When you open 1NT (or 2NT, or 3NT if balanced...), partner expects a "balanced" hand within a very tight HCP range. What does that mean?

First, it means some degree of balance as to the pips. In other words, at least two cards in every suit. (Probably.) Note that this does not mean 4-3-3-3 pattern, or even close. Any suit could have five cards, or two. Six in a minor is even plausible. But, some balance of pips is expected.

What is far from assured, especially in modern thinking, is a "balance" of honors.

Consider two hands. AQ-xxxx-KQxx-Axx. xx-AQxx-Axxx-KQx.

You would probably open each 1NT (15-17). Each has identical pip pattern (2-4-4-3). However, neither is "balanced" as to honor cards. Only a hand like Ax-Axxx-Axxx-Axx or Kx-KJxx-KJxx-KJx is "balanced" as to honor cards.

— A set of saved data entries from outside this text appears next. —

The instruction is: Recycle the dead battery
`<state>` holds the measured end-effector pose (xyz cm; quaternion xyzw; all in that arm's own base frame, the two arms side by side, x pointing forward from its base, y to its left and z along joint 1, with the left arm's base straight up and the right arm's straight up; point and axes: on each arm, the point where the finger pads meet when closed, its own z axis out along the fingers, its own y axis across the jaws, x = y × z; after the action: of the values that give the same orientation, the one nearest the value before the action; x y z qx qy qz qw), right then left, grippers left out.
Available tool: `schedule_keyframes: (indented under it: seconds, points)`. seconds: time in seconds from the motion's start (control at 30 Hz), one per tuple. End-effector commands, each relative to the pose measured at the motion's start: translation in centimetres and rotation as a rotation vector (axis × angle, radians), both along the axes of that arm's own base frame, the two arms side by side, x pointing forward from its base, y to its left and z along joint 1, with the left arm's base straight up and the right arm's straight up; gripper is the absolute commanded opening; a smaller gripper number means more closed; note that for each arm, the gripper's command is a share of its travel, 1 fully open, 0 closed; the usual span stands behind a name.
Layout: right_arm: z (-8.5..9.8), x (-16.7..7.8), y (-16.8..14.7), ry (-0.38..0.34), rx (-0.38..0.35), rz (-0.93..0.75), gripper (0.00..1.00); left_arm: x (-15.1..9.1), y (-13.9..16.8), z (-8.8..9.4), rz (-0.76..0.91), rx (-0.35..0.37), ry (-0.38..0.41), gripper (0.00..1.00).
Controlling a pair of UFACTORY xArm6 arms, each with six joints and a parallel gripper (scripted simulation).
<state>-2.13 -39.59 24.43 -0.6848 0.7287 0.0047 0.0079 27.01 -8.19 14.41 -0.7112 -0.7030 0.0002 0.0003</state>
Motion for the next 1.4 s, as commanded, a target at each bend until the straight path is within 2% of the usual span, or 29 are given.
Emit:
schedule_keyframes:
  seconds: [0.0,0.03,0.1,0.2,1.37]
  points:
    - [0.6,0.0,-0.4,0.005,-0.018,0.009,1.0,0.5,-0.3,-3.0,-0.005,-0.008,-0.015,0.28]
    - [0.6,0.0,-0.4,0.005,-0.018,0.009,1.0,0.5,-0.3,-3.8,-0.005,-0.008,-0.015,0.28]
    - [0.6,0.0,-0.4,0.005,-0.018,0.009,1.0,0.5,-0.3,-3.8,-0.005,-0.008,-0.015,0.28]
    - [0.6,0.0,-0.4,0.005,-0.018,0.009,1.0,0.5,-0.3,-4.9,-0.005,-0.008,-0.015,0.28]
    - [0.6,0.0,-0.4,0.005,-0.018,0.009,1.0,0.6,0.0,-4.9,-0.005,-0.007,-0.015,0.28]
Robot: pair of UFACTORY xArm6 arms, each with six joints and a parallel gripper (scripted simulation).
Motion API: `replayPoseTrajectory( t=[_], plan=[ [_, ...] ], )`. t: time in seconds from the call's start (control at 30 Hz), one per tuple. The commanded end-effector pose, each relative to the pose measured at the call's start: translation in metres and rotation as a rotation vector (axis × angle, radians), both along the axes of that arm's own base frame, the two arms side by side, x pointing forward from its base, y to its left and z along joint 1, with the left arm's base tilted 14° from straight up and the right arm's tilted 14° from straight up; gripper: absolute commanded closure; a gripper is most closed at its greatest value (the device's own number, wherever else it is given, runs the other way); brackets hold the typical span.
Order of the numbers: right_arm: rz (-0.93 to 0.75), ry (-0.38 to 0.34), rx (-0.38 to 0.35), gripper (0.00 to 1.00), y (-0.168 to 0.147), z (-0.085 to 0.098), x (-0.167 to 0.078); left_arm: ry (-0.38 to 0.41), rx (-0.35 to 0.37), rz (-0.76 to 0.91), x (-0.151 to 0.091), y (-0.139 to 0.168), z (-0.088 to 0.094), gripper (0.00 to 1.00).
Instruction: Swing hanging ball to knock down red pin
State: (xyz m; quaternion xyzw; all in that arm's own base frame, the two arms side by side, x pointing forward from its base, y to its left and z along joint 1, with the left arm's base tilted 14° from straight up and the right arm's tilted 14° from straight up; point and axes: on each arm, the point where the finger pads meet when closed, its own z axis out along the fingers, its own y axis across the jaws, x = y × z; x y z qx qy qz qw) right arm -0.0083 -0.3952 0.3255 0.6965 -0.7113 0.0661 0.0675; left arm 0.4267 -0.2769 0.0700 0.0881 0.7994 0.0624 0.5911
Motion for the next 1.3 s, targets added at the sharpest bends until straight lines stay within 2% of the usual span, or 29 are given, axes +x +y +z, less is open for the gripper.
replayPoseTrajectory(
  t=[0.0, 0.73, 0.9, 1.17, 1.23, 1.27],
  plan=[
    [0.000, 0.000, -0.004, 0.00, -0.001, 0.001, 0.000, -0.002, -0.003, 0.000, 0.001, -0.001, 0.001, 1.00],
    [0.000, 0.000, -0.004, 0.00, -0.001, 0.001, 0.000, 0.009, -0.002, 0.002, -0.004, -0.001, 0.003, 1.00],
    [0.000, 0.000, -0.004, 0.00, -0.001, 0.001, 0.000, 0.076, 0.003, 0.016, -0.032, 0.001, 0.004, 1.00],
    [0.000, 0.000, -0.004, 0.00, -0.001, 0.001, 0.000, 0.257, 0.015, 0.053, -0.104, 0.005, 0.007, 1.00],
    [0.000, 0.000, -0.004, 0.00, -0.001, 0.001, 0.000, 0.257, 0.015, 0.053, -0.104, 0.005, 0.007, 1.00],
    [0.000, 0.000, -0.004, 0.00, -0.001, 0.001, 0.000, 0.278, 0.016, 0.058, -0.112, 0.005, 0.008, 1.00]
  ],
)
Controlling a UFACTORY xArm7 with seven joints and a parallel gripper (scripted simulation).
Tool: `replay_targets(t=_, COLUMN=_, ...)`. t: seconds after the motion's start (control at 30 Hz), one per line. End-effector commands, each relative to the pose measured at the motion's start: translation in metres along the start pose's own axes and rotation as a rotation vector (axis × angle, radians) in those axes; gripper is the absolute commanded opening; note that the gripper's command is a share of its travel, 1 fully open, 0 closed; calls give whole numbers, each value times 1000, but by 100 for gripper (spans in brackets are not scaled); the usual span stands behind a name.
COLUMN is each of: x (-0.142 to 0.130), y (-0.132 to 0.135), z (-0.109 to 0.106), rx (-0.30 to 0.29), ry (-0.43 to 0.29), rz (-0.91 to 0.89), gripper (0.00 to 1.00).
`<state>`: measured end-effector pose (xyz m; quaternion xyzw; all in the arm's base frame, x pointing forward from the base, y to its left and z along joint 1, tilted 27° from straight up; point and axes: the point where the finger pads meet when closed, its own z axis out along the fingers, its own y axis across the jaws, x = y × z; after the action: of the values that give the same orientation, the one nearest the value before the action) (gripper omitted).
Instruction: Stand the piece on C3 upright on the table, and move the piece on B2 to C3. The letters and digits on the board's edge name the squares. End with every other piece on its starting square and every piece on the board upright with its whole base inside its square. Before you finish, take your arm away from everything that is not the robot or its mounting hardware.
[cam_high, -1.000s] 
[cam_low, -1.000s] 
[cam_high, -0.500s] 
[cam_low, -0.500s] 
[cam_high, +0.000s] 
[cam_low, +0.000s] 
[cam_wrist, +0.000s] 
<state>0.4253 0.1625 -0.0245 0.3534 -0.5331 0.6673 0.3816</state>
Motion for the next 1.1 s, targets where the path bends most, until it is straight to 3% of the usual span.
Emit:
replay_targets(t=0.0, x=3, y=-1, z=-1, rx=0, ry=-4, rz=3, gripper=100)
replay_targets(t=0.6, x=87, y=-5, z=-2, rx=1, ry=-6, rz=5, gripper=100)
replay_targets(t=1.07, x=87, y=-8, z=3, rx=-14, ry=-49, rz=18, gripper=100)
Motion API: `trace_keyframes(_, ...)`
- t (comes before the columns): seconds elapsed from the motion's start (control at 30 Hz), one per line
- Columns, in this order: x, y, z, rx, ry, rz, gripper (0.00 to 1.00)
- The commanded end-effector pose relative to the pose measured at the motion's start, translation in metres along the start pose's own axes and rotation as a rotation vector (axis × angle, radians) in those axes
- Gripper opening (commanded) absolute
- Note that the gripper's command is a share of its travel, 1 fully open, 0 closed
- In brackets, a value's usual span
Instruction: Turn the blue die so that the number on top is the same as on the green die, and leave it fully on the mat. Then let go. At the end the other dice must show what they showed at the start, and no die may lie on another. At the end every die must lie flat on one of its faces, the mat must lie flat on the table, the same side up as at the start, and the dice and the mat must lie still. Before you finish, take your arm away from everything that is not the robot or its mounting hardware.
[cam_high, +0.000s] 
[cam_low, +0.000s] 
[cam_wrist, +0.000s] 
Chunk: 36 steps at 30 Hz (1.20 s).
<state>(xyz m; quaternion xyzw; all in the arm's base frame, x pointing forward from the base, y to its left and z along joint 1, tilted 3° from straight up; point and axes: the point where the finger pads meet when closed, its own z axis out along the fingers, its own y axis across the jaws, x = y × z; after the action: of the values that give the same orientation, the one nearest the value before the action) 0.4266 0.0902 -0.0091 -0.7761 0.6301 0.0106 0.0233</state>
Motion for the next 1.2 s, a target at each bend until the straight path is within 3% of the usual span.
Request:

When analyzing strengths of hands, keep in mind that there is a difference between honor holdings in a suit. Ax is much better than Kx in a side suit. KQx in an "interior suit" is great, but the same holding is lousy opposite a stiff. This translates into analysis for a 1NT opening, a call that is purportedly well-defined as to range. Far from it. I figure that a 1NT opening, if 15-17, might provide as many as six honor cover cards (AK opposite doubleton, KQ/KQ in two key suits). However, it might also cover much less.

If, for example, Responder has 5-5 in the majors, 5-5-2-1 pattern, Opener might have AKx-xxx-QJxx-KQJx, a 16-count with only two covers.

So, the touted "tight range" of the 1NT opening provides perhaps somewhere between 2 and 6 cover cards? Remember this when assessing whether to super-accept, cue, bid Serious 3NT, and the like, and when considering whether this "fine tuning" of such a "precise bid" is as necessary as I have suggested.